Even if all this goes smoothly, it is far from plain sailing ahead for Greece (nor, by extension, for its creditors, both private and public). Early elections, to be held probably in late April or early May, will be closely watched by those of the country's European partners who are convinced that the Greek political system cannot mend its ways and that, therefore, it would be better for the eurozone to continue without Greece. Hawks in Germany, the Netherlands and Finland will be looking for any signs of backtracking from the commitments of the new loan agreement in the heat of the election battle. A first crucial test for the new Greek government comes in June, when further cuts will have to be negotiated, including possibly (yet again) in pension benefits.
Looking further forward, the main worry is that the new program does little to tackle Greece's depression, and will probably make it worse, at least in the short-run. The country, which has been in recession since 2008, saw its GDP fall by nearly 7 percent in 2011, and the economy is expected to contract by at least another 4 percent this year.

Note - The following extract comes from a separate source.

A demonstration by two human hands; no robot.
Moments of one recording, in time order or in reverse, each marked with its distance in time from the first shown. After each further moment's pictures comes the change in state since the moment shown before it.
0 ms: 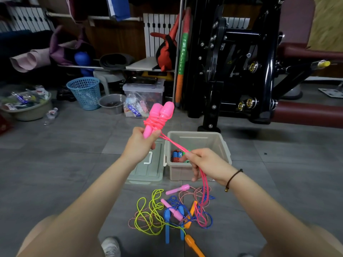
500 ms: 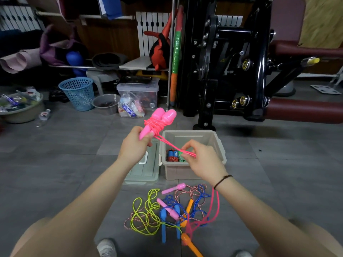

Unemployment is already at 20.9 percent (including a staggering 48 percent for young people) and is going further up. The social fabric is badly frayed and the wider economic climate in Europe is poor (eurozone GDP fell by 0.3 percent, in the last quarter of 2011).
Even so, the new commitment by the eurozone to support the country should push back the spectre of default for long enough to give Greece a chance. The optimistic scenario is that a restructured banking sector will slowly start lending again and investment will start trickling in as the fear of a euro exit recedes. Structural reforms will aid the process of recovery along, making investment more attractive and helping the long-suffering population, for example by tackling rigidities that prevent prices from falling in these tough times and by opening up job opportunities in sectors that were until now closed off from competition. It is a tall order but, if things play out like that, Greece will be able to stand on its feet again, on much firmer ground than before. And Europe will not have to deal with a catastrophe that would create a new source of instability in an area-the Eastern Mediterranean and the Balkans-that has more than enough of it to go around.